INSTRUCTIONS FOR THE TASK
Go through the entries below and print, exactly, the lines starting at the one with "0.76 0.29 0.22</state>" and ending at the one with "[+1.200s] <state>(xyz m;", keeping both ends and no others.

ENTRIES SHOWN Block Start

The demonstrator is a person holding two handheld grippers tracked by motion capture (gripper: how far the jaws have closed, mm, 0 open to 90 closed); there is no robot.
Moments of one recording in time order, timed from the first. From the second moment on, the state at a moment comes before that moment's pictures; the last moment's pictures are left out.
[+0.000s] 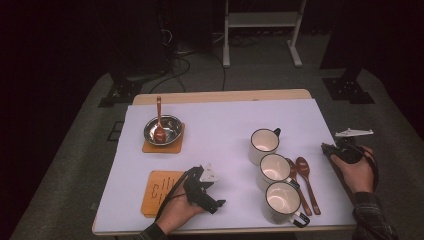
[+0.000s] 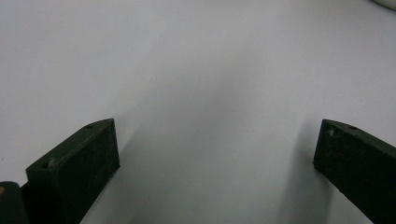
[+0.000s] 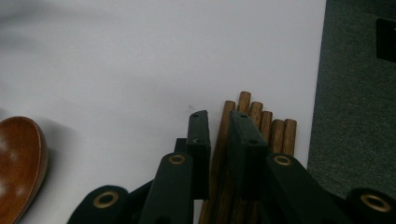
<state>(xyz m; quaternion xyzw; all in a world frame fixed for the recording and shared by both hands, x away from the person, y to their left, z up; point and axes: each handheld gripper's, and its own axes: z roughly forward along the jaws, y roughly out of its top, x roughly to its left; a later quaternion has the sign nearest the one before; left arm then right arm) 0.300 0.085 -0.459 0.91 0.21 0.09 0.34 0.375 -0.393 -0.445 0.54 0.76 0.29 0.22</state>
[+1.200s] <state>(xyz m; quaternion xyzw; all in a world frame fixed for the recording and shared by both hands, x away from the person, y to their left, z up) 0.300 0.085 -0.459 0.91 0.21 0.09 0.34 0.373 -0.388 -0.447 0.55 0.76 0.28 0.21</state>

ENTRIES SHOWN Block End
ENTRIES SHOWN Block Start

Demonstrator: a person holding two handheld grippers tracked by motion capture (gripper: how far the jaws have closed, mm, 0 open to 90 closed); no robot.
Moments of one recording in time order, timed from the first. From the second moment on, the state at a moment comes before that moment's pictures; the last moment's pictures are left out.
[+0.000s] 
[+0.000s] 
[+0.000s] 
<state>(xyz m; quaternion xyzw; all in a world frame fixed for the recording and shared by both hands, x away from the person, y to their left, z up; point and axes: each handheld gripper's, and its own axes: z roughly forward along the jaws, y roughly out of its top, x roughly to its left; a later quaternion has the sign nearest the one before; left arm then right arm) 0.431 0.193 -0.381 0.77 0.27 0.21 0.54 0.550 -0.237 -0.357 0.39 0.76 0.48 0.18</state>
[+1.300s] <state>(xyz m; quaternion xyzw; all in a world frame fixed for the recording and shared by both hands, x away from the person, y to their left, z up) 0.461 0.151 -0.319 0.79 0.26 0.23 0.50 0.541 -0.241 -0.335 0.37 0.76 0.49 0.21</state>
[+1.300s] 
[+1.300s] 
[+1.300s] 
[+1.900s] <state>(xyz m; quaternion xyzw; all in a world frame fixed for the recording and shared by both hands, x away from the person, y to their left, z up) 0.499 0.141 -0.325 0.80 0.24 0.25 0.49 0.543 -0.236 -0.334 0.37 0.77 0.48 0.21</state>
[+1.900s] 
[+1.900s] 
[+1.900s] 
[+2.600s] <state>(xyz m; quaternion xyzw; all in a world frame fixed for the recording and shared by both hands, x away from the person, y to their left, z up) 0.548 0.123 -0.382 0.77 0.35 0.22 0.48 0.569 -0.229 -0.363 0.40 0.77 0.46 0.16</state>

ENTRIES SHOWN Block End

RESULT OF THIS EXERCISE
<state>(xyz m; quaternion xyzw; all in a world frame fixed for the recording and shared by both hands, x away from the person, y to their left, z up; point and axes: each handheld gripper's, and its own axes: z roughly forward along the jaws, y roughly out of its top, x roughly to its left; a later quaternion has the sign nearest the one before; left arm then right arm) 0.300 0.085 -0.459 0.91 0.21 0.09 0.34 0.375 -0.393 -0.445 0.54 0.76 0.29 0.22</state>
[+1.200s] <state>(xyz m; quaternion xyzw; all in a world frame fixed for the recording and shared by both hands, x away from the person, y to their left, z up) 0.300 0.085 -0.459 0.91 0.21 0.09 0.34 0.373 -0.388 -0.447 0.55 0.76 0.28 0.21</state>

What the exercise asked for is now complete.